BEGIN TASK MATERIAL

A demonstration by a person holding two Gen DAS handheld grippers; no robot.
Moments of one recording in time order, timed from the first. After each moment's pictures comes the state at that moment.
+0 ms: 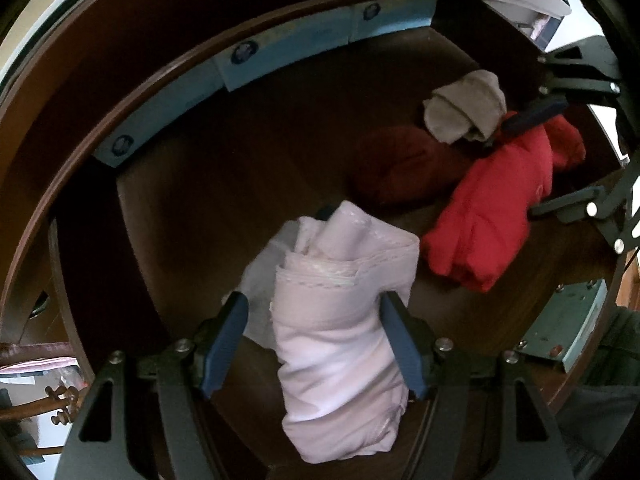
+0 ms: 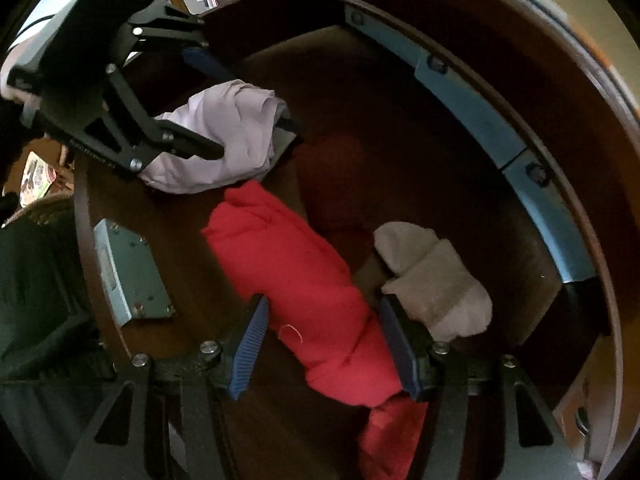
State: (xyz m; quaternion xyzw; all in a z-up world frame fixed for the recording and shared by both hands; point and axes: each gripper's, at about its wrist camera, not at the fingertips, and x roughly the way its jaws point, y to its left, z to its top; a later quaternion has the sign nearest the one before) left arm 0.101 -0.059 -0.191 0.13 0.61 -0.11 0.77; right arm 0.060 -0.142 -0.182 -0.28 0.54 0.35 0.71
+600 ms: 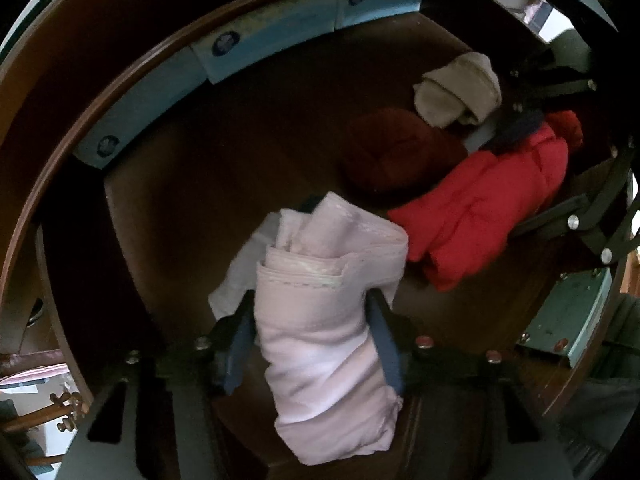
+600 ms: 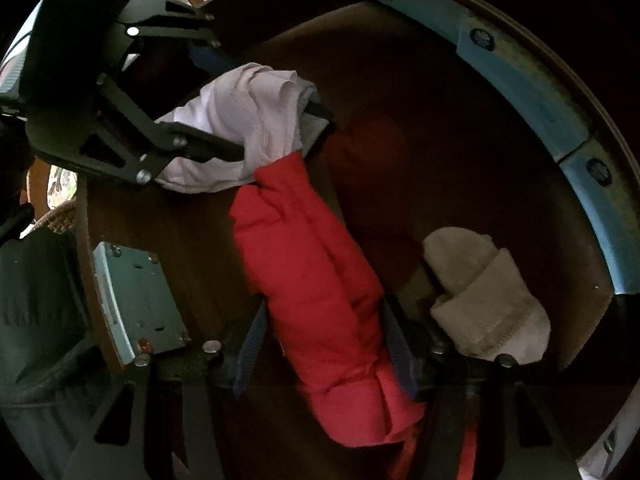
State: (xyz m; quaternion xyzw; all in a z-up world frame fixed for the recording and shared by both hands) left arm 0.105 -0.066 -0.205 0.14 0.62 -0.13 0.76; right arm 0.099 -0.140 -0.210 -0.24 0.58 0.40 0.67
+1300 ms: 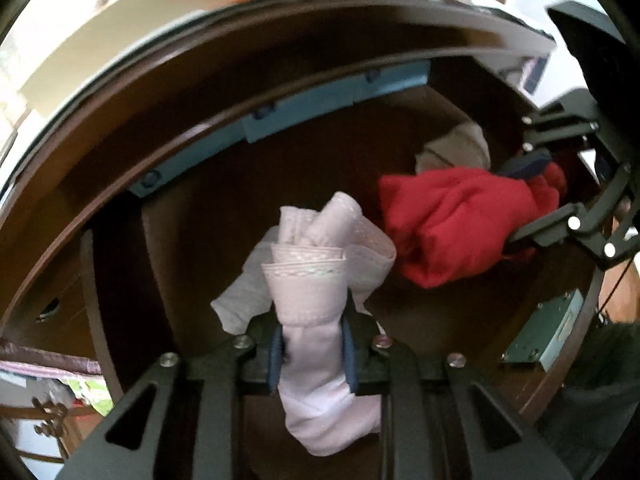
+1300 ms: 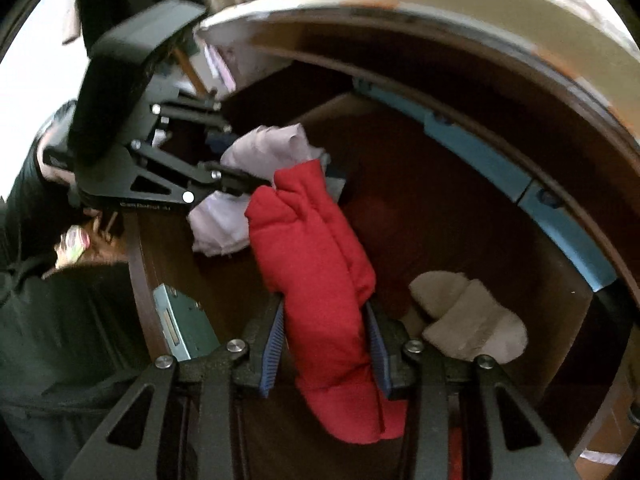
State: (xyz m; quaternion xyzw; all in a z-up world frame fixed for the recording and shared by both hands) left arm 0.061 -0.044 -0.181 0.10 0.52 -0.11 0.84; right arm 0.062 -0.168 -0.162 -0.15 0.47 0.40 0.77
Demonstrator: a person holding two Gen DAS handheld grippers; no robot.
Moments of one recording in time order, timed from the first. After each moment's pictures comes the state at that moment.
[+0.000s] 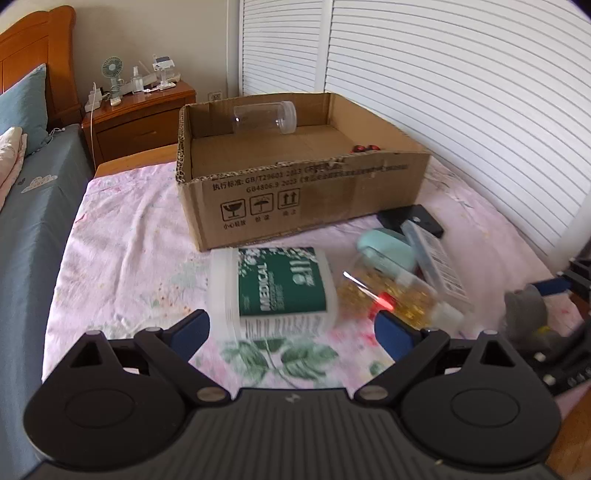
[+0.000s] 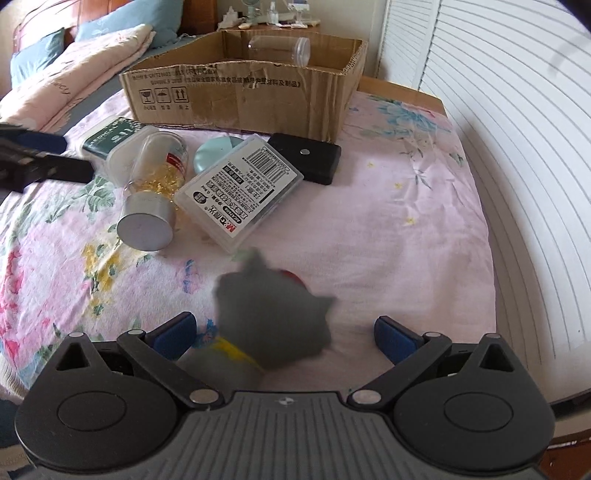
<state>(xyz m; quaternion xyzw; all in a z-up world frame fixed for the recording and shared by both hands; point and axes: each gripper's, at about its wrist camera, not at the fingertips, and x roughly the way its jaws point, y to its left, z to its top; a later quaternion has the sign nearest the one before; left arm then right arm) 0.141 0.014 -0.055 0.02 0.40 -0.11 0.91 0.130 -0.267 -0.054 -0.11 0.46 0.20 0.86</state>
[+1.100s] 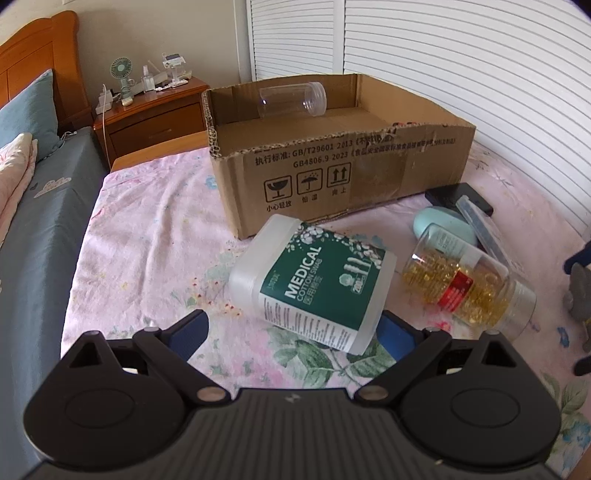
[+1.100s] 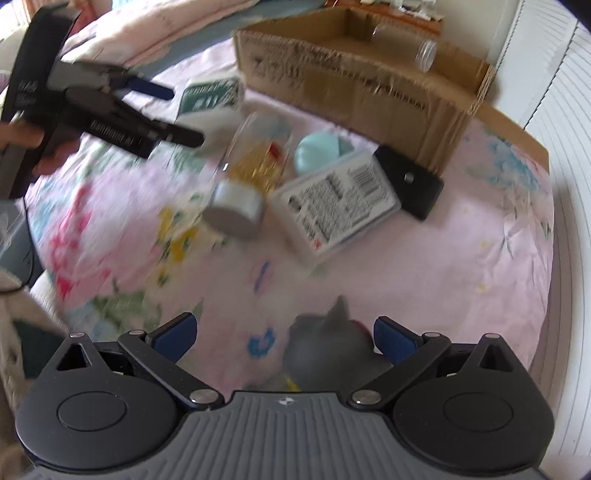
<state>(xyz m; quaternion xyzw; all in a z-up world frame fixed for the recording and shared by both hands) 0.155 0.036 -0.078 0.06 0.40 -0.10 0.91 0.142 -0.240 -0.037 -0.21 0.50 0.34 0.77</state>
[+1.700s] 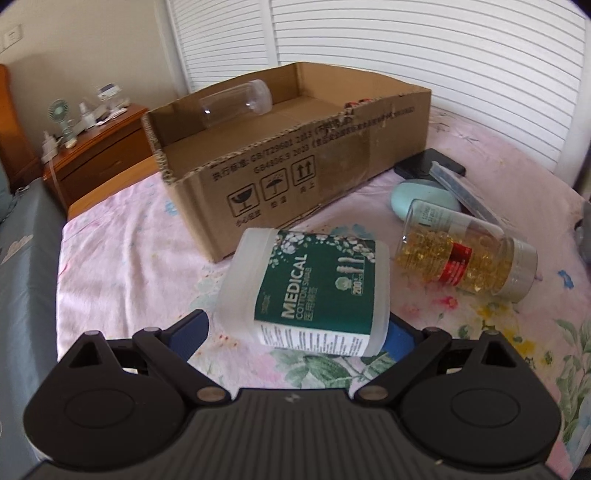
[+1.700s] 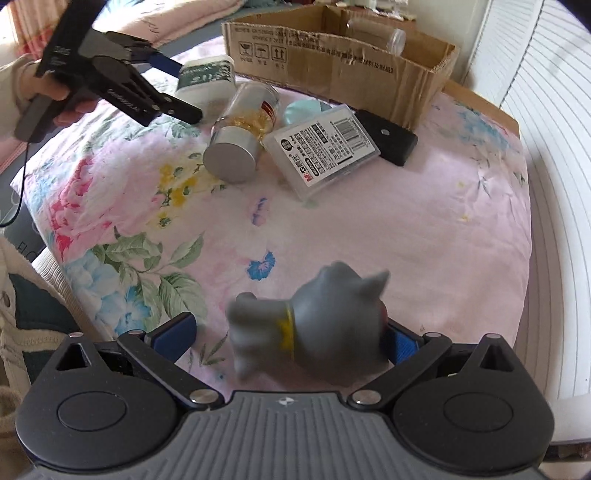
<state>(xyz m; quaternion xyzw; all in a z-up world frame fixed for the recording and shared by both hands) 0.173 0.034 -0.083 0.15 0.39 -0.19 0.89 0.104 -0.271 -0.051 -0.19 0.47 0.32 0.80</state>
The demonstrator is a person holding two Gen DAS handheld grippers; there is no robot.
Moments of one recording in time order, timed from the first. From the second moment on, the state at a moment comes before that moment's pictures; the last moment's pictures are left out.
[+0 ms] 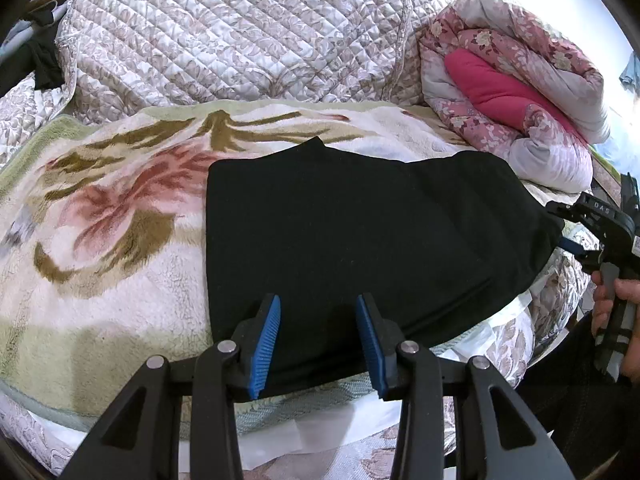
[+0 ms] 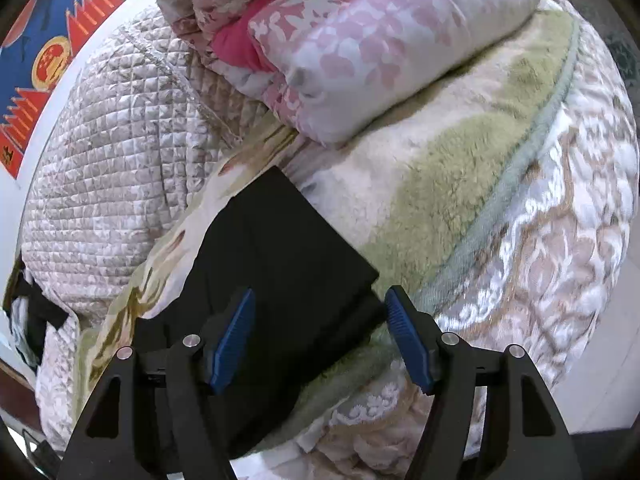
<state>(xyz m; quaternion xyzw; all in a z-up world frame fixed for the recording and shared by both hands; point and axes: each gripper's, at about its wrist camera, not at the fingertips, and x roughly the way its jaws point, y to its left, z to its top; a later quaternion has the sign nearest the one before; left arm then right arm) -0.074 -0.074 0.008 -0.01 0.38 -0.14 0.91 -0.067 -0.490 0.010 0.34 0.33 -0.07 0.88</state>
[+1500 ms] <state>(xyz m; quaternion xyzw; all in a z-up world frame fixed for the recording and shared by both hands) -0.066 -0.050 0.013 -0.04 0.38 -0.11 0.92 -0.004 -0.418 0.070 0.24 0.31 0.06 0.92</state>
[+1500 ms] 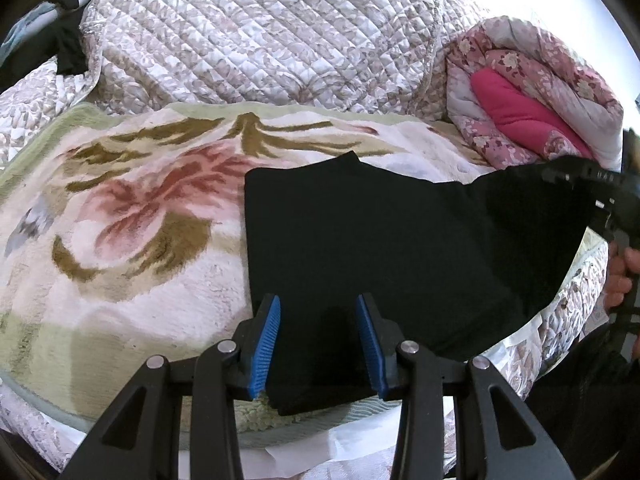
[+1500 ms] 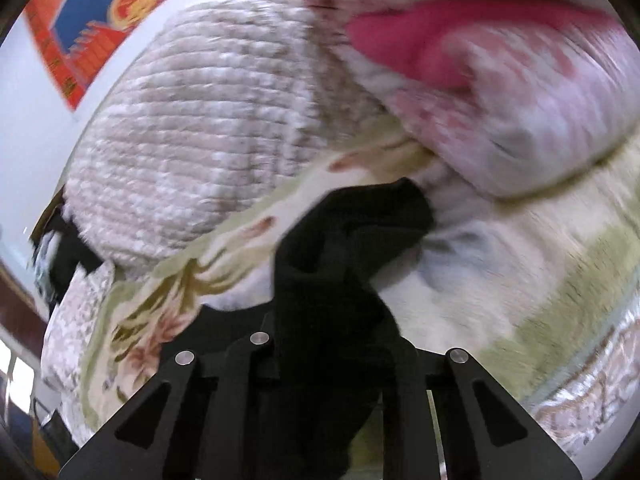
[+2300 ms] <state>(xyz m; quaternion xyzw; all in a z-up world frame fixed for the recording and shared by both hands) -0.065 0.020 0.023 -0.12 0.37 -0.03 0.92 -0.001 -0.206 0.038 0.03 0.38 0.24 0.89</state>
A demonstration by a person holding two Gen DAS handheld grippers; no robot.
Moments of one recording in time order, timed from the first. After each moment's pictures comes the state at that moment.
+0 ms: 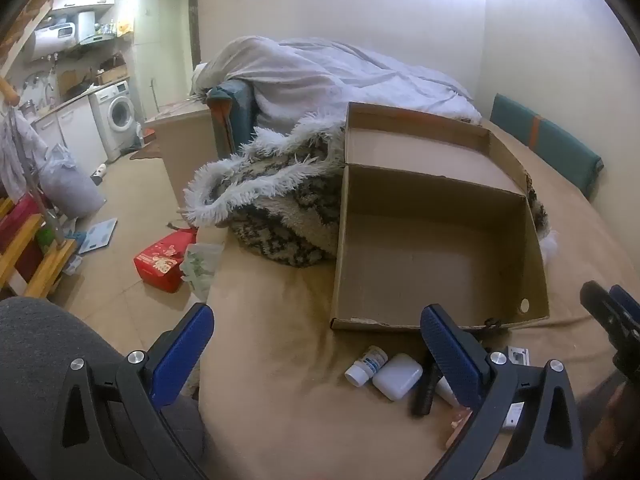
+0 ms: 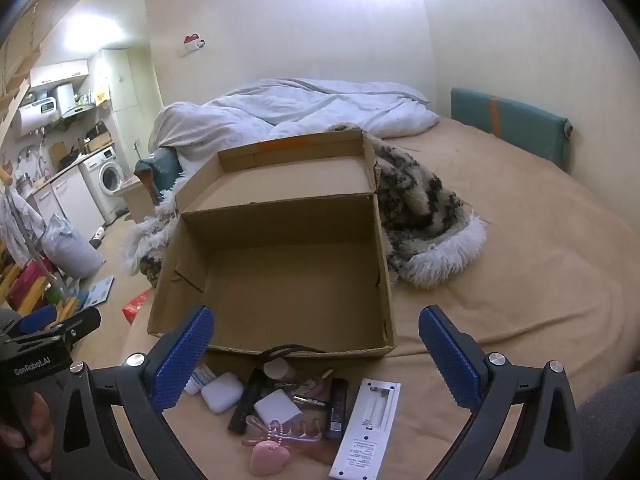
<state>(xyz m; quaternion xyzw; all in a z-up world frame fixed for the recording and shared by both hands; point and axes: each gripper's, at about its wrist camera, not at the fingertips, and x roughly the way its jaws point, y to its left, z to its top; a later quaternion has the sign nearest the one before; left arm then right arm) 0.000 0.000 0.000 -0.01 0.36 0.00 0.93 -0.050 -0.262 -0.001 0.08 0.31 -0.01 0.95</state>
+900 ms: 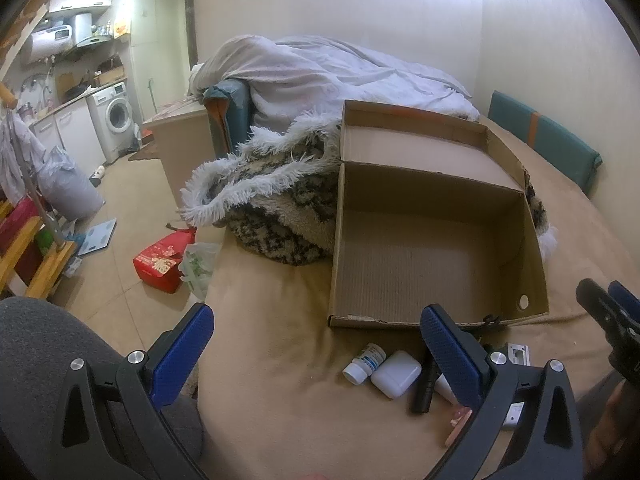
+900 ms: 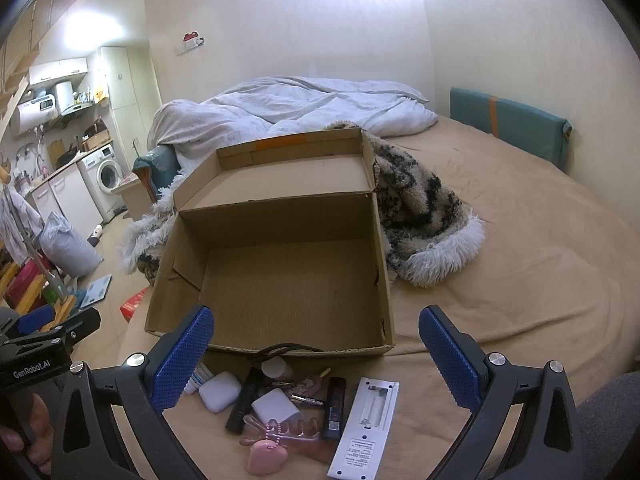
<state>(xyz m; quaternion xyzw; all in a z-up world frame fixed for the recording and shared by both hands) -0.001 -0.004 -0.007 -0.01 0.36 0.00 0.93 -0.049 -0.262 -0.003 0.08 0.31 -0.01 0.95</state>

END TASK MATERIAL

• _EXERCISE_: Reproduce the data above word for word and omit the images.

• _COMPLETED EXERCISE_:
A demonstration by a person holding two Gen DAS handheld grippers; no robot.
Moments of one recording in time order, timed from the first. After each moment's pictures comes the state at that moment.
+0 ms: 
+0 ms: 
State: (xyz m; quaternion xyzw; all in a z-up world frame fixed for the recording and shared by both hands; point and axes: each gripper's, at about its wrist camera, not at the fingertips, and x roughly the way its jaws point, y to its left, z to its top; a later quaternion has the sign nearest the one before) left arm 0.101 -0.059 -0.191 0.13 0.61 -0.11 0.77; right arm 0.060 -0.142 -0.182 -0.28 0.54 0.35 0.71
+600 ms: 
+600 ms: 
State: (xyz m; quaternion xyzw; all in a z-up world frame fixed for the recording and shared by both hands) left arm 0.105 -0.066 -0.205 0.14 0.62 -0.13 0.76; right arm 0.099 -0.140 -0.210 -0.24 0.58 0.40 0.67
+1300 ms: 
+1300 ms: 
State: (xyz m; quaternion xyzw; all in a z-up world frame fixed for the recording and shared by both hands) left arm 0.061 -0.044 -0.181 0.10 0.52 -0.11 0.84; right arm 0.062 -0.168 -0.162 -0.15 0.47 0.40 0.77
Demonstrator: a person holding two Gen DAS handheld grippers; no robot.
Moments of one recording in time order, timed from the first. After each moment's pictures comes the state at that moment.
[+0.000s] 
[+0.000s] 
<state>(xyz m; quaternion xyzw; all in a z-up world frame fixed for the recording and shared by both hands; point and axes: each gripper's, at about its wrist camera, not at the fingertips, and x roughly the way its jaws point, y to its left, z to its top; a later quaternion has the sign nearest the one before; left arm then right arm) 0.141 0.014 -0.055 0.02 0.40 -0.11 0.91 0.130 -0.267 -0.054 -0.11 0.46 0.20 0.86</state>
[+1.100s] 
[+1.100s] 
<state>(xyz m; quaternion xyzw; all in a z-up world frame fixed for the recording and shared by both hands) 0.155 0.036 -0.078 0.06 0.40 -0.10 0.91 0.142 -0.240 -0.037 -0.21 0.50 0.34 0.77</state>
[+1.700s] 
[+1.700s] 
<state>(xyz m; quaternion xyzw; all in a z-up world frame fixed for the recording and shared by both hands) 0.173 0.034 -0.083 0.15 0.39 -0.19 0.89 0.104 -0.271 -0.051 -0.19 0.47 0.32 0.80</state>
The demonstrator is a person holding two Gen DAS handheld grippers; there is no robot.
Moments of one recording in time order, timed from the first. From the second moment on, the state at a moment comes before that moment's pictures; the last moment's pictures are left out.
[+0 ms] 
[+0 ms] 
<state>(xyz m; quaternion xyzw; all in a z-up world frame fixed for the recording and shared by both hands; point and axes: each gripper's, at about its wrist camera, not at the fingertips, and x roughly the way its jaws point, y to its left, z to its top; a later quaternion has the sign nearest the one before; left arm then right arm) -0.074 -0.074 0.008 -0.01 0.38 -0.14 0.91 -0.067 -0.490 0.010 0.34 0.33 -0.07 0.88</state>
[+1500 ms] <state>(xyz m; quaternion xyzw; all in a z-up world frame fixed for the recording and shared by both hands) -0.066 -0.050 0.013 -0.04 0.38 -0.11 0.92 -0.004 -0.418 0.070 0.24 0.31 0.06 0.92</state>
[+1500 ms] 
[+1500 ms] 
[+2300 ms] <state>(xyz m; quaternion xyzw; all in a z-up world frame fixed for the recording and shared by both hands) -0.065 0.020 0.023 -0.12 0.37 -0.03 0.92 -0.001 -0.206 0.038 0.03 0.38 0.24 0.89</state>
A demonstration by a person holding two Gen DAS handheld grippers; no robot.
Moments of one recording in time order, timed from the first. After each moment's pictures comes the state at that moment.
+0 ms: 
+0 ms: 
<state>(xyz m; quaternion xyzw; all in a z-up world frame fixed for the recording and shared by both hands; point and axes: each gripper's, at about its wrist camera, not at the fingertips, and x roughly the way its jaws point, y to its left, z to its top; a later quaternion has the sign nearest the one before; left arm then right arm) 0.000 0.000 0.000 -0.01 0.36 0.00 0.93 -0.050 -0.262 -0.001 0.08 0.31 -0.01 0.95</state>
+900 ms: 
+900 ms: 
<state>(xyz m; quaternion xyzw; all in a z-up world frame fixed for the recording and shared by both hands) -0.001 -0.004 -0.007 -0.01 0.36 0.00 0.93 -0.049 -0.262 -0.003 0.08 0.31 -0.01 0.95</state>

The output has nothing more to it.